費文禮不忘叮囑:“大侄女啊,你快點去遠一點的地方買些糧食吧。把蕭家銀子都使出去買糧食,應該夠買你們的命的了。哈哈哈,你看我多仁慈。”
“蕭瀟還要謝過費伯伯。”蕭瀟竟然給費文禮鞠了一躬。
“給你上了一課,你鞠躬不冤。”費文禮昂著頭。
蕭瀟忽的嘴角上揚,“侄女要謝謝費伯父用糧食的錢買我家的石頭。”
“哈哈哈,你失心瘋了吧,石頭什麽石頭。”費文禮笑著,聲音戛然而止,猛的看相倉庫的方向:“去,看看,那些糧食袋子裡面裝的什麽東西!”
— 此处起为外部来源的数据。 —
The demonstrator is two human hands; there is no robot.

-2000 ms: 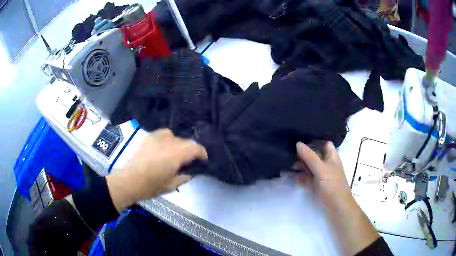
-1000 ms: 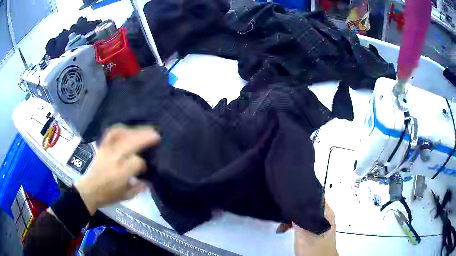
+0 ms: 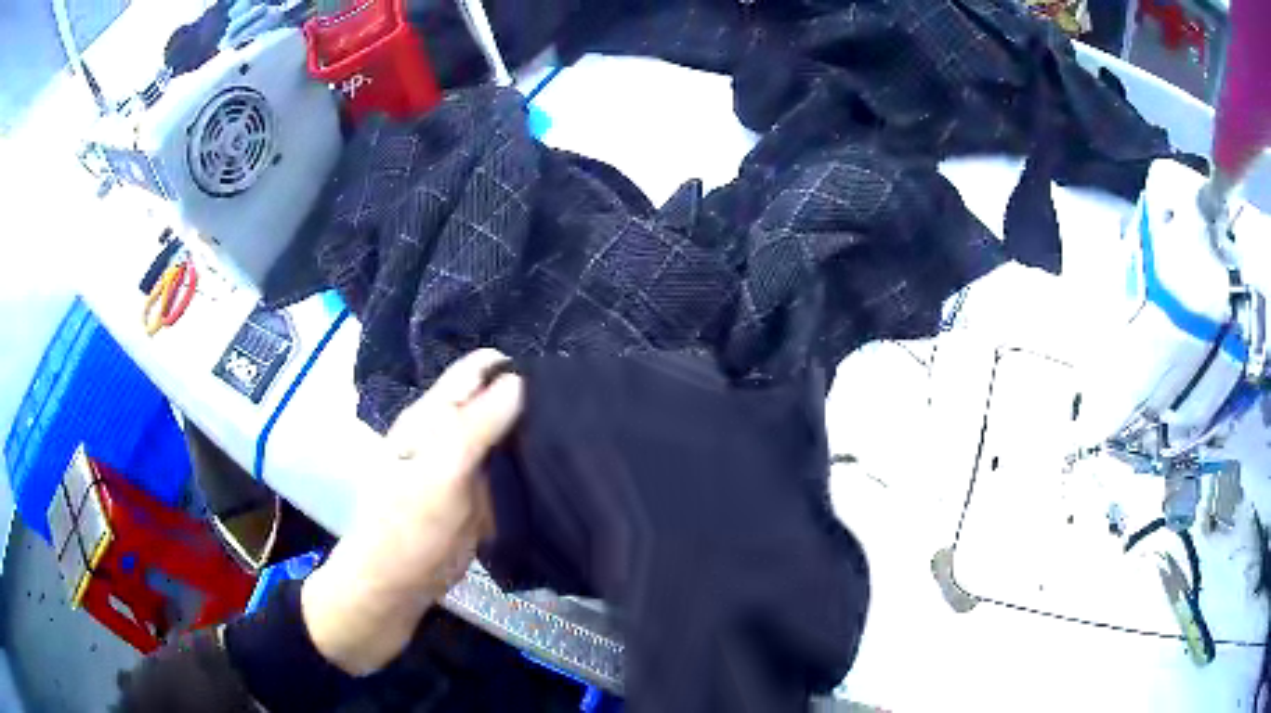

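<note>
My left hand is closed on the upper left edge of a plain black cloth near the table's front edge. This cloth is smooth, blurred and hangs down to the picture's lower rim. It meets the dark checked garment piece, which lies rumpled behind it, with pale grid lines showing. My right hand is not visible; the black cloth may hide it.
The white sewing machine head stands at right, with snips beside its foot. More dark cloth lies at the back. A red container sits on the grey motor box at left. A red crate is below.
The plain black side of the cloth has come forward and the checked side shows behind it. My left hand, apart from the cloth's edge a second ago, has closed on it. My right hand has gone from sight.
</note>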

“不好了家主。”那些去探的人回來:“裡面裝的都是石頭!”
“不可能,不可能,什麽時候換的!我怎麽會不知道!”四掌櫃也慌忙跑去確認。
等他驚慌的折返回來,眼中都是絕望,費文禮轟然癱坐回他那張椅子。
“明明是米的,怎麽變成石頭?”他抽了四掌櫃一個嘴巴,對方嘴角都裂開了,流出了鮮血:“你騙我!”
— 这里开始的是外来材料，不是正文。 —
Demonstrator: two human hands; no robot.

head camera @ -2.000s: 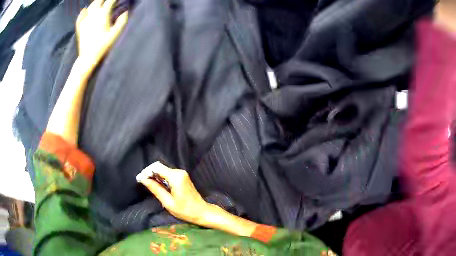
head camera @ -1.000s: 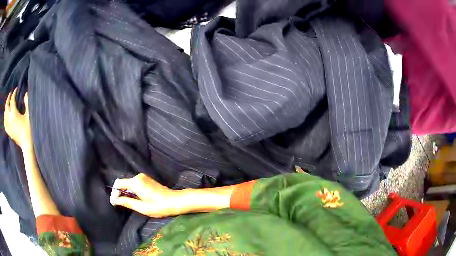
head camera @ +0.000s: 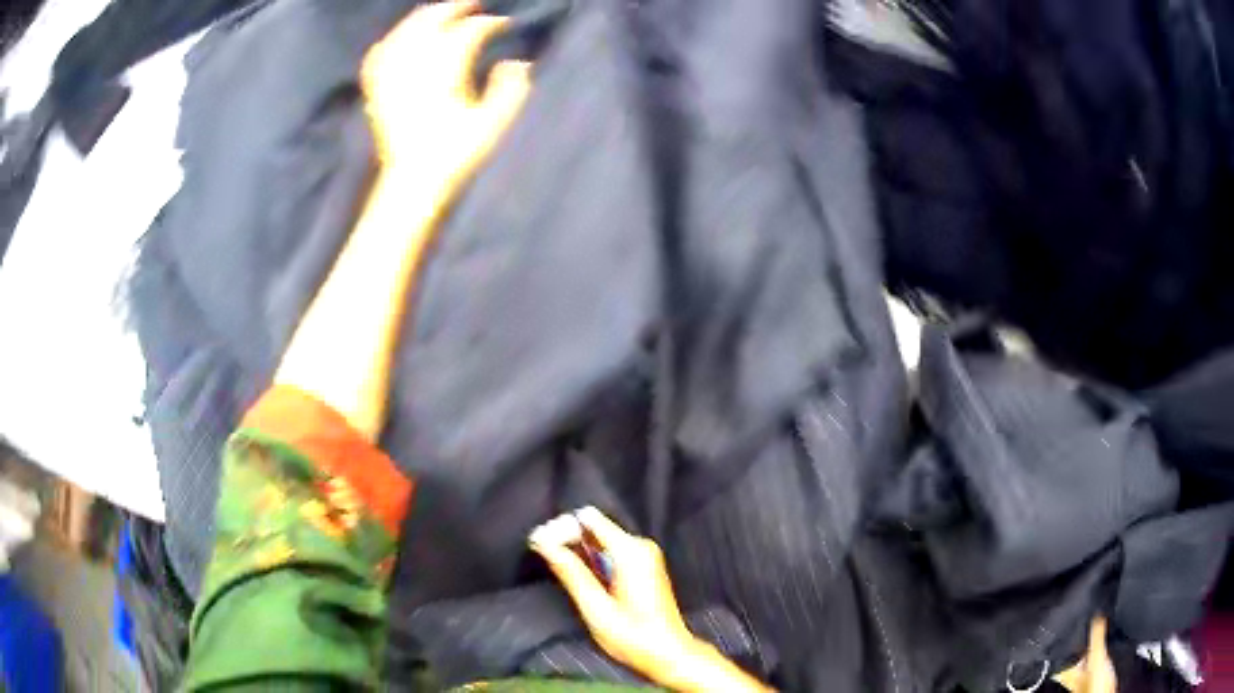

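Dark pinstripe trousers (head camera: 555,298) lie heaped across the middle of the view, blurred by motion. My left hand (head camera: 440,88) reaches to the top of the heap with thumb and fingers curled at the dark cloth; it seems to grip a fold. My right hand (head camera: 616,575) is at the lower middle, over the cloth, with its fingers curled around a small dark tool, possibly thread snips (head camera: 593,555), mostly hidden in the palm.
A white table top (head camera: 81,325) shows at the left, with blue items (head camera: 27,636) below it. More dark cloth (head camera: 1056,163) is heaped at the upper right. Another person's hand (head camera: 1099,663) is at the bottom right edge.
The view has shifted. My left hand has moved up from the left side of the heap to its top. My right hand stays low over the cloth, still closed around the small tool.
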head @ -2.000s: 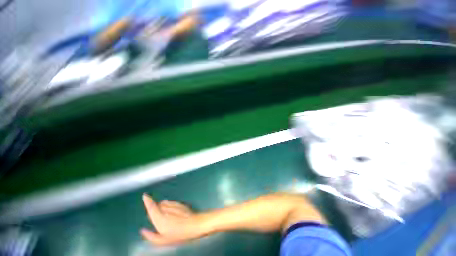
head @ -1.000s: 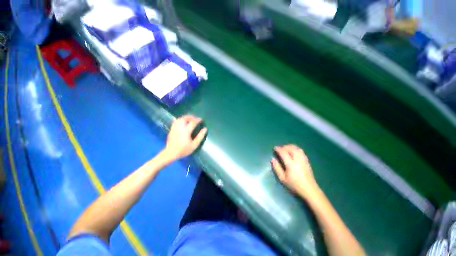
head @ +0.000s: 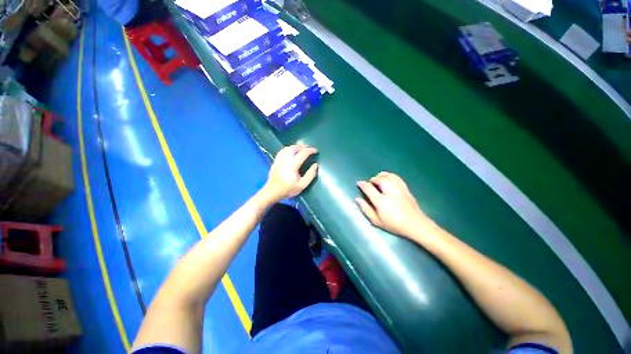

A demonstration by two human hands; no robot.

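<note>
My left hand [head: 293,170] is empty, fingers apart and curved, at the near edge of the glossy green bench [head: 346,162]. My right hand [head: 389,202] is empty, fingers slightly curled and apart, low over the bench top to the right of my left hand. A stack of blue-and-white cartons [head: 282,91] with white open flaps lies on the bench beyond my left hand, near the bench's edge. Neither hand touches the cartons.
A pale metal edge rail [head: 443,131] divides the bench from the dark green conveyor belt [head: 443,97]. Blue-and-white cartons [head: 486,50] lie on the belt. A red stool [head: 163,52] stands on the blue floor [head: 166,200]. Brown cardboard boxes [head: 38,310] are at far left.
The view has turned from the white coils towards the cartons and floor, and is sharper. Both empty hands have stayed over the bench edge since one second ago, the right a little nearer the left.
</note>
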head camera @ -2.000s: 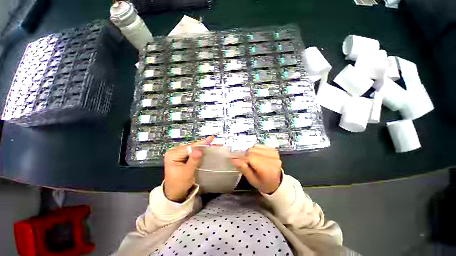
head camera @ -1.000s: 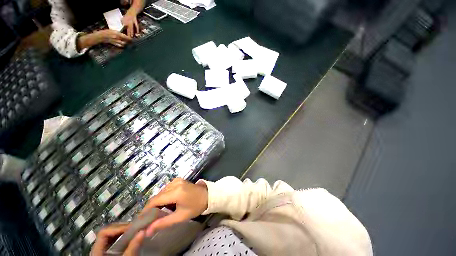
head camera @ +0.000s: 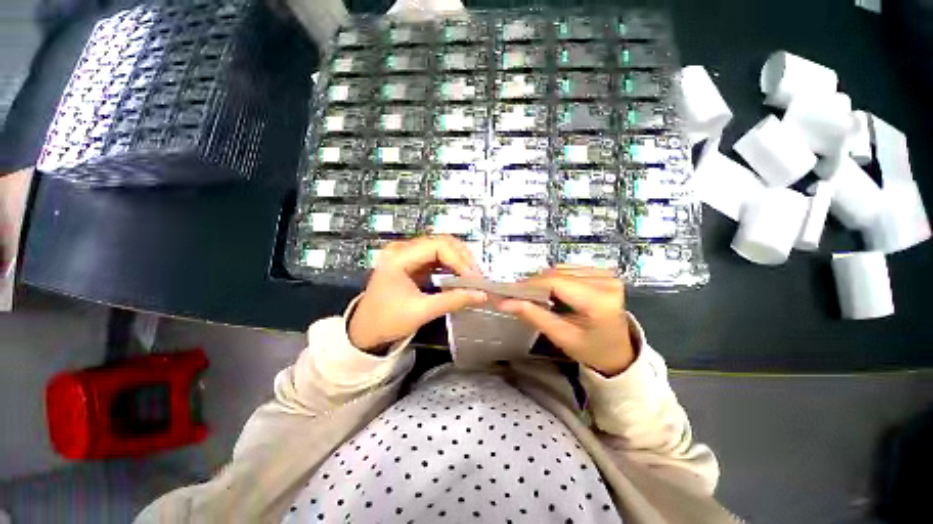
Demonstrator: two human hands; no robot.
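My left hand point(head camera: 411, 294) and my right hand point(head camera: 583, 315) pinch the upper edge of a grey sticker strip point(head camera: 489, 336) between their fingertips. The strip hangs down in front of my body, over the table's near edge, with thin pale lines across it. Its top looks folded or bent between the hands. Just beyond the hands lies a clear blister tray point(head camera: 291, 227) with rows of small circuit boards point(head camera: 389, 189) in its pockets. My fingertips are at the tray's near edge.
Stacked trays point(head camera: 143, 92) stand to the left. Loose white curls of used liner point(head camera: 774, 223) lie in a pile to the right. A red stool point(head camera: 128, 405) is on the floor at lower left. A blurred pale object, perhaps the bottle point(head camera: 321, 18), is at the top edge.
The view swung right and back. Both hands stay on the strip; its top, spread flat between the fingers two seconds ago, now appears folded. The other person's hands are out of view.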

四掌櫃捂著臉:“我,我也不知道啊,不知道怎麽就變成石頭了!”
蕭瀟走過去,俯身到他耳邊:“費伯伯以為,蕭瀟身邊有這麽個二五仔,我會沒發現麽。”
費文禮怒目圓睜,差點一口氣沒上來,但卻是實打實昏了過去。
“去,給費伯伯找大夫,診金蕭家出了。 www.uukanshu.net ”蕭瀟吩咐手下的人。
大夫下針。
良久,費文禮才長長吐了口氣,他先是看向那些銀子,眼睛裡冒出欲火,想要把這些銀子搶回來,卻看到了橫在他前面的官兵,最終搖了搖頭,誰魂落魄的走出了店面:
“你贏了,沒想到啊,沒想到,我算計一生,今天栽在一個小娘們手裡。”
四掌櫃像一個慌張的老鼠,四面不停的轉腦袋,最終跟上了費文禮,卻被費文禮一腳揣在地上,然後被費家的狠狠的一頓揍!脖子上的佛珠都陷進了肉裡。
費家的人走後,他拖著半殘的腿,一瘸一拐的回來,一下下抽自己的嘴巴:“我不是人,我不是人,求大小姐放過我吧,求大小姐再給我一次機會。”
“呸,吃裡扒外的狗東西!你的確不是人。”大掌櫃一腳踹開了他。
“你不是問我何時換的,就在你出去和費文禮喝酒的時候!”蕭蕭看著他眼中都是厭惡。
至於費家,雖然花出去的金銀不足以傷筋動骨,但所有人都知道他被蕭家的大小姐給耍了。知道他得罪死了知府和蕭家。
段楓甚至有意散播這段故事,費文禮意圖讓弘城人沒米吃。從此費家成了人人喊打的老鼠,生意一落千丈。
總之,費家,算是完了。
弘城的人終於買到了他們的米。
蕭家的粥棚也搭了起來。
炊煙從千家萬戶升起。
人間,不是故事裡的朱門酒肉,人間,是柴米油鹽的人間。
對於這些餓著肚皮的人來說,起碼今天算是挨了過去。